Rising Mail Volumes and the Need for Change
In 1950, the total volume of mail moving through the Canadian postal system was 1 362 310 155 items. By 1966, postal workers were processing 49 billion letters. The increase was enormous, and of course it demanded a larger work force. Between 1957 and 1966 alone, the number of postal staff increased from 30 000 to 44 000. In addition, due to the growth of the cities, letter sorters had to memorize huge amounts of information about letter carrier routes. This reality, combined with the desire to speed up the flow of mail, prompted postal administrators to acquire machines for automating the entire process of sorting, an initiative that inevitably required the introduction of the postal code. This first step in the whole process was taken in 1971.
Planning and Implementation of the Postal Code
In 1969, the Post Office department submitted a feasibility report regarding the establishment of a postal code for Canada, which led to the establishment of the Coding and Mechanization Branch in 1969. On April 1, 1971, Ottawa became the first city in Canada to be coded, and the work continued with the coding of an entire province, Manitoba, and finally the whole country.

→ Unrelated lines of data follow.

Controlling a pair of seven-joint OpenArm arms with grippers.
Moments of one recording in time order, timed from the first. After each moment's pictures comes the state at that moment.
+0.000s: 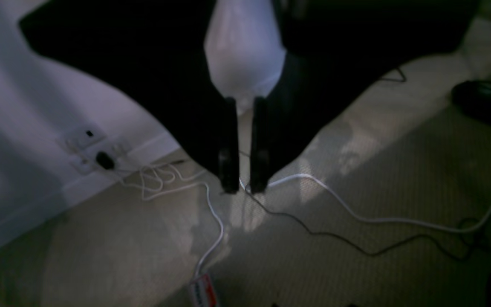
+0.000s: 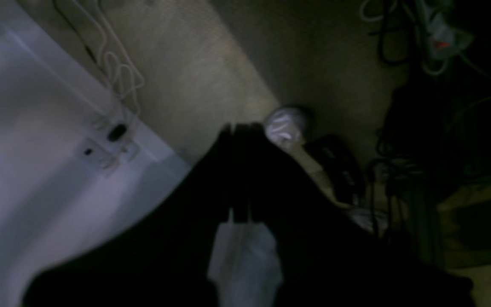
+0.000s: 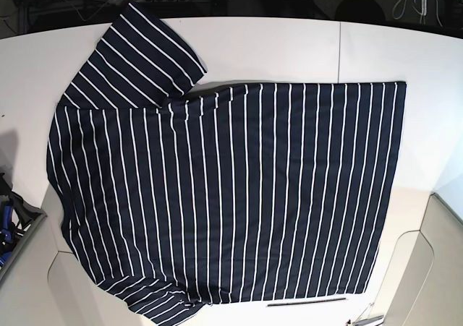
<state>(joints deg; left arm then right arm) 17.4 -10.4 17.4 29.0 3.3 -21.2 16.3 -11.5 9.3 -30.7 26.9 -18.1 25.1 -23.9</state>
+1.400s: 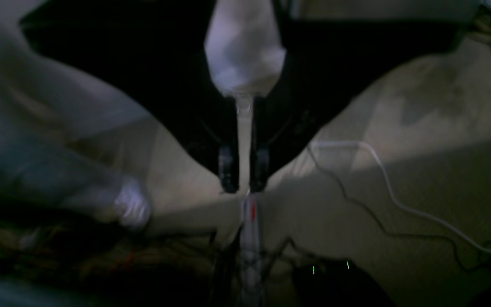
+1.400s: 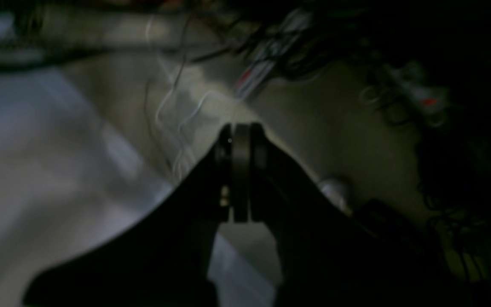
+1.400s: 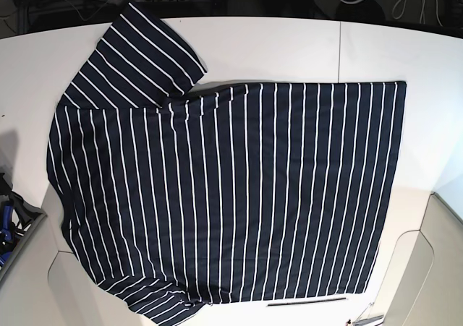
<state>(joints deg) 50.5 -13.1 -13.1 85.4 -25.9 -28.2 35.0 -45.4 26.5 -9.4 95.7 18.1 32.6 -41.9</state>
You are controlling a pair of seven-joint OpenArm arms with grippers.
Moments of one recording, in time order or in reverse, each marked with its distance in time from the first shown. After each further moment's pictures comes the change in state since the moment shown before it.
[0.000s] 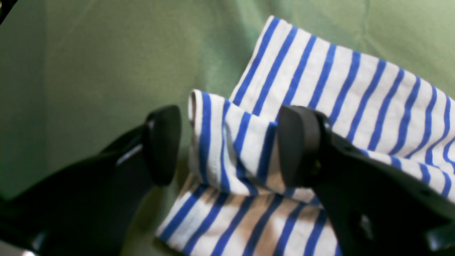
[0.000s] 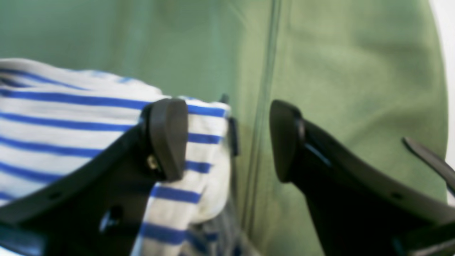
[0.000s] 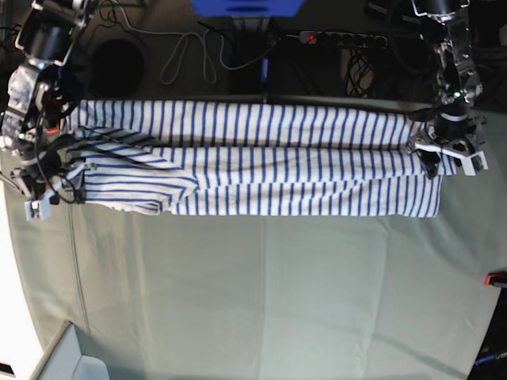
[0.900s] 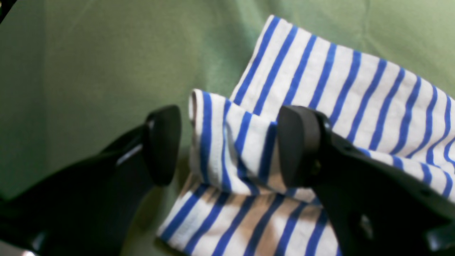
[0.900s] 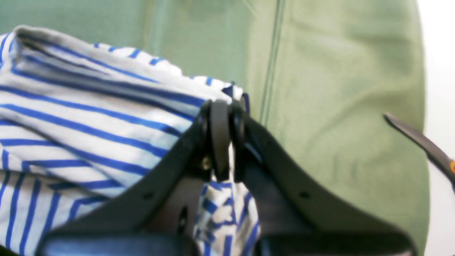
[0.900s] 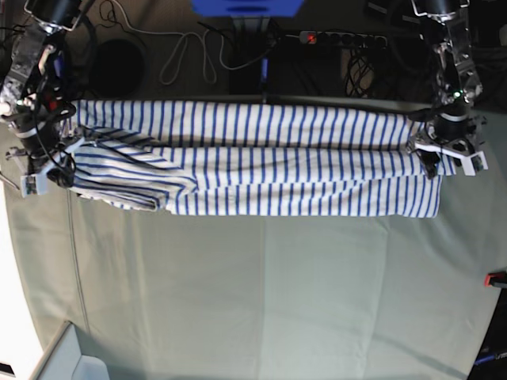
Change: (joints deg) left arm 0.0 0.0 0.0 0.0 0.0 0.0 0.1; right arm -10.6 -5.0 5.6 15.1 0.4 4.5 0.3
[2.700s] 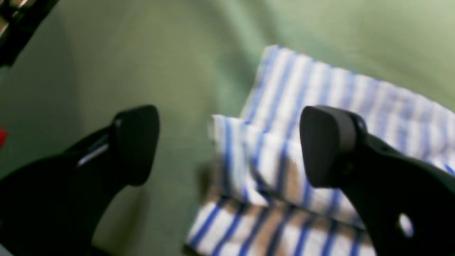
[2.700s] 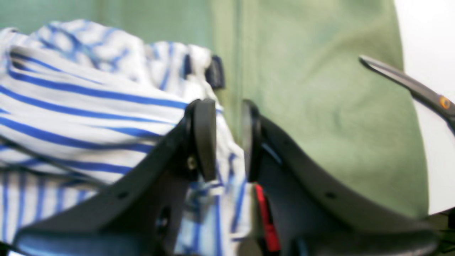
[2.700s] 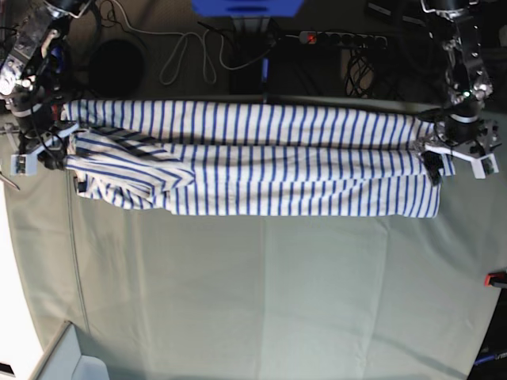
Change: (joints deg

Structure and Advantages of the Alphanumeric System
The Post Office department opted for an alphanumeric code, a flexible system with possible combinations in the neighbourhood of 7.2 million, consisting of six characters (two groups of three) arranged in the following order: one letter/one numeral/one letter followed by one numeral/one letter/one numeral. The three characters in the first group are a regional indicator; the second three are a local indicator. The first letter of the regional indicator refers to a very large area, such as a province or a substantial part of a province. The other two characters indicate an urban area or a group of villages. The characters in the local indicator determine the address of one side of a street, a building in a city or a post office in the country. Consequently, there is real precision in the alphanumeric system. It is superior to the American zip code of only five numerals, which ultimately is equivalent to our regional indicator alone. The British postal code, which is five to seven characters, is closer to our own, but the comparison stops there, for the numerals and letters in that system are not always in the same order.
Technological Advances in Mail Processing
The postal code, which depended on the use of an Optical Character Reader (OCR), at first had to be typed so that it could be machine-readable. Since 1990, however, it has been possible to read handwritten codes thanks to the Multiline Optical Character Reader (MOCR), a machine, which, in 1994, could also cancel letters. With this equipment, 30 000 letters can now be processed in one hour.
Modern advances have continued this trajectory of automation. By the 2000s, advanced imaging systems and barcode technology further increased processing speeds. Today's sorting facilities use high-speed automated equipment capable of processing over 40 000 items per hour, with sophisticated software that integrates postal codes with GPS coordinates and digital mapping systems. These technologies have enabled Canada Post to adapt to the dramatic shift from letter mail to parcel delivery driven by e-commerce growth since the 2010s.
Labour Unrest and Long-Term Impact
However, the introduction of the postal code with its attendant upheaval of the work environment did not pass without friction. The job losses caused by automation raised the ire of the unions. The 1970s were punctuated by a series of strikes, compounded by a national campaign to boycott the postal code (1972-1976). The union movement attempted to persuade citizens and business people to refrain from using the postal code until postal workers had received their fair share of the profits generated by use of this new technology. The tense labour climate of the time made these years among the most difficult in post office history.
The transformation from a government department to a Crown Corporation in 1981 marked another significant shift in postal operations. Labour relations have continued to be a factor in postal service evolution, with notable work disruptions in 2011 and 2018 reflecting ongoing tensions between modernization, automation, and workforce concerns.
But, the fact remains that the total mechanization of mail processing ushered in by the postal code was one of the biggest changes in the Canadian postal service since its beginnings. The postal code system, now over 50 years old, has proven to be a flexible and enduring infrastructure that continues to serve Canadians in an era where mail volumes have declined significantly from their 1980s peak, but where the precision and efficiency of the alphanumeric system remains essential for the parcel delivery economy of the 21st century.